Our fourth C is Console. What is the UI that you're gonna use to monitor all these? Maybe it grew out of a traditional data protection or backup UI. Maybe it's your hypervisor UI or assistance management UI. But what console or consoles will you use, and who will be the operators of those consoles. And that being said, can you do more than monitor, observe? Can you manage by taking action? Can you gain insights to actually understand what's going on and why instead of just metrics or green, yellow, red? Ideally, can the infrastructure manage itself? Can it glean the insight to what's actually happening, compare that with the policies and the control layer, and autonomously adapt or enable?

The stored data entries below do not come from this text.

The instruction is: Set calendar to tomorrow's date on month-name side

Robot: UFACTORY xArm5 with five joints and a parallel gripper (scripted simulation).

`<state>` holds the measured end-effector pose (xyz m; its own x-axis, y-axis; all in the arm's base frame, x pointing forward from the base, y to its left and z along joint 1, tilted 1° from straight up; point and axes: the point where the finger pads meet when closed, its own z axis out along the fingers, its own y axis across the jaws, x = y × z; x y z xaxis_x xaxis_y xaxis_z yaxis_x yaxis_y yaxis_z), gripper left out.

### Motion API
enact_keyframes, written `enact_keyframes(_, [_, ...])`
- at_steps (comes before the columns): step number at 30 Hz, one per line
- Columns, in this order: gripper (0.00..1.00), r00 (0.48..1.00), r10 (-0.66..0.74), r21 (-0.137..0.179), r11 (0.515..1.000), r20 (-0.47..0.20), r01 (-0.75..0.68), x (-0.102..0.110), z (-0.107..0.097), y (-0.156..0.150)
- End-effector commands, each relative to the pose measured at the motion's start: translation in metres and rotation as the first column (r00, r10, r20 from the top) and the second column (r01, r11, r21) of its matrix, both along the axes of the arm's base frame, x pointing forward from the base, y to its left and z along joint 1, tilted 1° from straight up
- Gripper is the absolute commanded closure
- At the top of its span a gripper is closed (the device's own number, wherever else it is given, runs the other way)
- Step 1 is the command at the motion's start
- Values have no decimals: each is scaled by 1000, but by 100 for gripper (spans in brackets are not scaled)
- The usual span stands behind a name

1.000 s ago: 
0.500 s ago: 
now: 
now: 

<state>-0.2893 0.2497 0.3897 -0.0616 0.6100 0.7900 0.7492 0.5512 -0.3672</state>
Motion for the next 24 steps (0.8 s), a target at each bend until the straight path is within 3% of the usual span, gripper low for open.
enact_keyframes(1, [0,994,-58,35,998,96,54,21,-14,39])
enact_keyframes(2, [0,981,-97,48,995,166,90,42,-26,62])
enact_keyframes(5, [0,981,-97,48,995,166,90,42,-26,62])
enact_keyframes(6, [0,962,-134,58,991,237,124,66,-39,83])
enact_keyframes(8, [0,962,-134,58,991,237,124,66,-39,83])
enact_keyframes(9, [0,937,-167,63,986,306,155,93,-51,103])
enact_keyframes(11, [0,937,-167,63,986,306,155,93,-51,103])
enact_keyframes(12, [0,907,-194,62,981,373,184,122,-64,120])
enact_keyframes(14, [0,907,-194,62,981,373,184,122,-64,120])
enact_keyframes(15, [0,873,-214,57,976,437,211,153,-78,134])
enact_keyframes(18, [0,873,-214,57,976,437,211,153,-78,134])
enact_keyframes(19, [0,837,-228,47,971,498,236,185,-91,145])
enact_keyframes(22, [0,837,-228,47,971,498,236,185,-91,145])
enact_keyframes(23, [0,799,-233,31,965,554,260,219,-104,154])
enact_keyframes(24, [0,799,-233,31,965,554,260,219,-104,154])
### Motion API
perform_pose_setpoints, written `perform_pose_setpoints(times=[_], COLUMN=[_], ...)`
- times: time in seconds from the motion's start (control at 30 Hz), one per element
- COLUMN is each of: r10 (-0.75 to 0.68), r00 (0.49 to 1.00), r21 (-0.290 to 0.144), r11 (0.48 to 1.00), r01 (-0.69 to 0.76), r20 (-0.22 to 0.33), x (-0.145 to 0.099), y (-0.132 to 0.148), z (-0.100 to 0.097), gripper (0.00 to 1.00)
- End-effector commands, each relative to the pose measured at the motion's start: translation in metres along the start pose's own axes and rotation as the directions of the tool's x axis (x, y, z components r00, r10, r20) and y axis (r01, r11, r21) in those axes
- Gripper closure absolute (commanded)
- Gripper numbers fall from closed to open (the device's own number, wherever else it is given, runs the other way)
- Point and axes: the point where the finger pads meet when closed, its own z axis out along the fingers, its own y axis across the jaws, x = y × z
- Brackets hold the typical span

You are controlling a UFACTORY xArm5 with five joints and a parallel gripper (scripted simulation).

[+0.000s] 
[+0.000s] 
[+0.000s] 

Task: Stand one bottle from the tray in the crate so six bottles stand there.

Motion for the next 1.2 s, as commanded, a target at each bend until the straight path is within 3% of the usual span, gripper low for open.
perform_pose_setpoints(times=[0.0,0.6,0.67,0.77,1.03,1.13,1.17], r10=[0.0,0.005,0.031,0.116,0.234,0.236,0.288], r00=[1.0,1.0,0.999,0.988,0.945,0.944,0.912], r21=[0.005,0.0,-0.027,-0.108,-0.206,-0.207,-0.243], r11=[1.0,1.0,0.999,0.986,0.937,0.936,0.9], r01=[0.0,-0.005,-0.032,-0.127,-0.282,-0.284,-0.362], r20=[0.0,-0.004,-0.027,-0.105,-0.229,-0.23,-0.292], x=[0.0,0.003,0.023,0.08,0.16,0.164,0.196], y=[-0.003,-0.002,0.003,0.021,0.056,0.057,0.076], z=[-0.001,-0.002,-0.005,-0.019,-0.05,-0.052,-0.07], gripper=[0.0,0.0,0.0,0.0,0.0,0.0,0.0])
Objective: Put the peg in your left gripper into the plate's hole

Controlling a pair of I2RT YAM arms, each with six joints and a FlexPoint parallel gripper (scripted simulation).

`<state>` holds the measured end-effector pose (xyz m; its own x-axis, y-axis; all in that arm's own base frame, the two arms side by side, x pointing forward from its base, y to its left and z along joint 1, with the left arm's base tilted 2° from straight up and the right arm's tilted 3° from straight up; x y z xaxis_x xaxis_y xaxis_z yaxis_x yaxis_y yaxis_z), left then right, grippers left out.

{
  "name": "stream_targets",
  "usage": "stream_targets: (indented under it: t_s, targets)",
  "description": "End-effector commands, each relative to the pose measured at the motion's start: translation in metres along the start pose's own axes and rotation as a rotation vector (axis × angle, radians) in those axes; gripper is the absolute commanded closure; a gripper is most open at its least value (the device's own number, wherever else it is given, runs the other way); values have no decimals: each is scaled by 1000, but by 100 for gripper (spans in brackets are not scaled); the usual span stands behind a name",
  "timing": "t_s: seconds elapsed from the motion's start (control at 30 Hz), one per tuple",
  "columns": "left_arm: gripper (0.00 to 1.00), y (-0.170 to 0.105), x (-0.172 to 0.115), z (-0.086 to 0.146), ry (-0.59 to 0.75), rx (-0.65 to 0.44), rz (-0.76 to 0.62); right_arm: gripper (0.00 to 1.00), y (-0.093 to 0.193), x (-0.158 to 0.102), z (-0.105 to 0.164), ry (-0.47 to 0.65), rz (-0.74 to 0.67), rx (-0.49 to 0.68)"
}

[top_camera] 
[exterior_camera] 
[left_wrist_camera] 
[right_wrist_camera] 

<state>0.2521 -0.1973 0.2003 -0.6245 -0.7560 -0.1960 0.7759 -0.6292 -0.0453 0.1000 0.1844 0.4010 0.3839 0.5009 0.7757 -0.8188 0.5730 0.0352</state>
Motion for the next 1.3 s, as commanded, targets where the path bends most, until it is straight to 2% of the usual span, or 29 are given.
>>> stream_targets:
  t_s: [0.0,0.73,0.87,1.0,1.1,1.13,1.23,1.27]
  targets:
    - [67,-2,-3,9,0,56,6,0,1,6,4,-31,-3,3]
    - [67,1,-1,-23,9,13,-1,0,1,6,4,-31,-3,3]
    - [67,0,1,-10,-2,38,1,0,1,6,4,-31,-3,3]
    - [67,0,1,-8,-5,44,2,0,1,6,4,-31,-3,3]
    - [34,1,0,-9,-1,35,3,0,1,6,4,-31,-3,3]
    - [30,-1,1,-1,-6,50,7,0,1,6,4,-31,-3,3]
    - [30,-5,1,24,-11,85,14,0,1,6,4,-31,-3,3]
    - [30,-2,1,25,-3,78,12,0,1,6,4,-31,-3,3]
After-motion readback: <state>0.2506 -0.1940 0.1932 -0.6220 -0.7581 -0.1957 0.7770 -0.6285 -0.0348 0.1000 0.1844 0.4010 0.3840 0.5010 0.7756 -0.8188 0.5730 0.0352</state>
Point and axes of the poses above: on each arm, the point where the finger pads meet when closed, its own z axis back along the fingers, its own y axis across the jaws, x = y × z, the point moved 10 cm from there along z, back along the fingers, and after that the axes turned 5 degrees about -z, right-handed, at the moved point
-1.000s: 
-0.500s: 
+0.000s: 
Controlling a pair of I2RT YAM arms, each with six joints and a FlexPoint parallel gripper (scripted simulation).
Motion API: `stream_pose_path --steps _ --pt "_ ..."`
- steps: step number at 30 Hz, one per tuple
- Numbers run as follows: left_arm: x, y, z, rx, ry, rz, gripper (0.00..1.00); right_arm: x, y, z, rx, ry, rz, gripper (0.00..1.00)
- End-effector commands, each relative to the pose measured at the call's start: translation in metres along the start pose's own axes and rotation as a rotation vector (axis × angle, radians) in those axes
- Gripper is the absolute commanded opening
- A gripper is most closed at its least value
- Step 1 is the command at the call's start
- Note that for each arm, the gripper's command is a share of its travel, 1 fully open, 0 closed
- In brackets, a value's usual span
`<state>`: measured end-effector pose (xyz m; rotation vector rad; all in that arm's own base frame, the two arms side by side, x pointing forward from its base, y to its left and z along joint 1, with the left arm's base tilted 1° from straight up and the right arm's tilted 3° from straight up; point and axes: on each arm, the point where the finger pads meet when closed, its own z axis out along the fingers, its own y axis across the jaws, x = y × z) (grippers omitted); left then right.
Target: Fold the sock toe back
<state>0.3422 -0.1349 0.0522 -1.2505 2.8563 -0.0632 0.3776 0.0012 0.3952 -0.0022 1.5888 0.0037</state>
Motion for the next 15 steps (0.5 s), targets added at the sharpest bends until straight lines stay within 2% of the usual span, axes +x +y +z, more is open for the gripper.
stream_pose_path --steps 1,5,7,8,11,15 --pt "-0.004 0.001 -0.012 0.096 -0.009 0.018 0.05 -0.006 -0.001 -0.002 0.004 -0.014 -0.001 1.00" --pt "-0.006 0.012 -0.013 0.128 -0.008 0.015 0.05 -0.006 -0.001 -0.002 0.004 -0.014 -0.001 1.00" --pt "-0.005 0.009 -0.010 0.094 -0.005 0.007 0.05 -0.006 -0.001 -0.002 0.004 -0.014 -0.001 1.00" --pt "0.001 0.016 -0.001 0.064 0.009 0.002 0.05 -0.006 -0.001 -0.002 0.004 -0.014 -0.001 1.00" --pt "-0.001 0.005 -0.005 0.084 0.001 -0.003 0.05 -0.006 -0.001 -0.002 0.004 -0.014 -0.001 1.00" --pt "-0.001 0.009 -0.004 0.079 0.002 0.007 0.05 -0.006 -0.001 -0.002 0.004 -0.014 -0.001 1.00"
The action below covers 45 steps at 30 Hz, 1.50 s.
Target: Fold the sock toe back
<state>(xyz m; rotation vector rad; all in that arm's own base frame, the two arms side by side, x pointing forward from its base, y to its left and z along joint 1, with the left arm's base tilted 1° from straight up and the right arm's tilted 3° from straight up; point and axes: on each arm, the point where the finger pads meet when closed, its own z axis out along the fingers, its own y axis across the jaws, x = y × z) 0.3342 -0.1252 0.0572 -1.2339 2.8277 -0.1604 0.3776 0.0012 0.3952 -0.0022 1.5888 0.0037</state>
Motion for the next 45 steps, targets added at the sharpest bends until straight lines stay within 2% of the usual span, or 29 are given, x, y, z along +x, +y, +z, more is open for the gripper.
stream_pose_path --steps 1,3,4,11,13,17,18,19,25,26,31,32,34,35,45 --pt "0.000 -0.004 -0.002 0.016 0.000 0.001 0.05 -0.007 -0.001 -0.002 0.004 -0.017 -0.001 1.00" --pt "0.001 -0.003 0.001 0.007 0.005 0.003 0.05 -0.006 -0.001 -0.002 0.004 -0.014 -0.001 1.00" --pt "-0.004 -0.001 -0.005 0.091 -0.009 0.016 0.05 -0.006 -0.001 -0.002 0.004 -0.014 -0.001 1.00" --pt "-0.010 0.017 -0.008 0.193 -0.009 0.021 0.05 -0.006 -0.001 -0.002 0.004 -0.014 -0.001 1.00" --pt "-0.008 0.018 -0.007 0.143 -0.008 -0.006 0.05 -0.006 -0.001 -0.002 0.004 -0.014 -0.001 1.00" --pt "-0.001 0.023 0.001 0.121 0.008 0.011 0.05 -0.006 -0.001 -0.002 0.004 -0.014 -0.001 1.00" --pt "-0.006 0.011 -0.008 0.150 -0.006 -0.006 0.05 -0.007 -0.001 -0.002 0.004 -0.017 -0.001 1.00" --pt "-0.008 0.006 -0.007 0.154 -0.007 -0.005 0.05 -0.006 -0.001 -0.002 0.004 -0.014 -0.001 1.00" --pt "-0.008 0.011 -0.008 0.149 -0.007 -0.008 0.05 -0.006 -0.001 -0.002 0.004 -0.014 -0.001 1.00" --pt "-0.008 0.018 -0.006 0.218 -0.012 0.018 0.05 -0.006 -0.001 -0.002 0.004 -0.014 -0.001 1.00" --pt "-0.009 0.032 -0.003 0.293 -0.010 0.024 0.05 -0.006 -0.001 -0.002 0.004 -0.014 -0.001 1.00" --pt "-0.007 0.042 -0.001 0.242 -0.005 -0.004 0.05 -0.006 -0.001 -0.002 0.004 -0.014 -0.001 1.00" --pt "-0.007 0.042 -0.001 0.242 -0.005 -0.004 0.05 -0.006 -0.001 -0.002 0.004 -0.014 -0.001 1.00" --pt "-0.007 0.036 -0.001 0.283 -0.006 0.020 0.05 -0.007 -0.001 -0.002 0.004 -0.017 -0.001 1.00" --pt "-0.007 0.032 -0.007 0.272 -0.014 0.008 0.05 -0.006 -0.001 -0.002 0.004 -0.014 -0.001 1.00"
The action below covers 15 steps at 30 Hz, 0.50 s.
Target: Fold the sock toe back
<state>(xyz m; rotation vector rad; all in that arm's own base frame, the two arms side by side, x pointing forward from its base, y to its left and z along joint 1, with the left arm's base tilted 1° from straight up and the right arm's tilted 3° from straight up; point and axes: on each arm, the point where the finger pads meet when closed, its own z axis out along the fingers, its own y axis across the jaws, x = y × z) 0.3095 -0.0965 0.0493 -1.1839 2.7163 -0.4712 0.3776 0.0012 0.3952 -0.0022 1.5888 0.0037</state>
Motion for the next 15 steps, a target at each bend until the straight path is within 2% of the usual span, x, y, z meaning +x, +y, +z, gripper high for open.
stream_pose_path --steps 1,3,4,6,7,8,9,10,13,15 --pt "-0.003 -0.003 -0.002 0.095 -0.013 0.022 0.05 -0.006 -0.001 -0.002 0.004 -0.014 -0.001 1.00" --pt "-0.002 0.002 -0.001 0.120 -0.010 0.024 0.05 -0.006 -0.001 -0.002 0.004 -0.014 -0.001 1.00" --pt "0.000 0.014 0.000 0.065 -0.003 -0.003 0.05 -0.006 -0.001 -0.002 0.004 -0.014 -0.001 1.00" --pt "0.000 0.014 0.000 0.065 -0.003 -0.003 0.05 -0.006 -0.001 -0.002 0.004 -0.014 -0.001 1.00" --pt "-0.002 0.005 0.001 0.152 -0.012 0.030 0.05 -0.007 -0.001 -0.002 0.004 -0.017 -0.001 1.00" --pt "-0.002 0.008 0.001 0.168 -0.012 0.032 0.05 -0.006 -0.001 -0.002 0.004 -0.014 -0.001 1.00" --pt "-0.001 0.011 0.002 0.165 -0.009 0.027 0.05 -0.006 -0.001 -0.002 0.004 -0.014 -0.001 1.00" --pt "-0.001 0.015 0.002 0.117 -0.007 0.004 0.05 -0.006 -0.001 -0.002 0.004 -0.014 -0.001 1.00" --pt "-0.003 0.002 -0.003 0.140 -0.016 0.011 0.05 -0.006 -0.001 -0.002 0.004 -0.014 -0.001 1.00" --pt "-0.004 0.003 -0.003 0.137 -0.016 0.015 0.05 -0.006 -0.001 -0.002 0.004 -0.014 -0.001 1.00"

Those last ideas are exciting because it gets humans out of the grime, and lets you focus on the smarter parts of IT that require creativity, not repetitive minutia. That said, neither you nor your autonomous data management solution can do much without the catalog. What data do you have? What are the regulatory, operational, or criticality of that data? Where are all the places that you have copies of that data, and why are you keeping it or each of its copies and for how long? If you have a robust catalog, not just an index of what you backed up or archived, but a rich and comprehensive understanding of the data across your various containers, then, perhaps only then, can you do things like copy it to management, keeping what you need, discarding the rest, enabling new scenarios. In fact, with the right catalog at the center of your policy controller and your management console, you really are in data management, not just data protection, data availability, or data preservation.
Five years from now, data protection may not even be a standalone thing or at least not built out of separate products or widgets. Instead, you'll define policies and the infrastructure will just do it, how often, how long, where at. You won't or shouldn't care about where the zeros and ones are stored, how they move between platforms, on what media they reside. As long as you can reliably get to what you need when you need it. You gonna care less about the conduits and the containers. What you will care about are the policies that define the SLA retention, the efficiency. Where is my stuff? Am I keeping what I need? Am I deleting what I don't? How else can I leverage what I've got? You're going to care more about control through your console powered by your catalog.
There's some other Cs that are worth consideration, Cost, Complexity, Credibility, Collaboration, Corporate Culture, but those will have to wait for another day. Data management is the future and it starts with at least five Cs.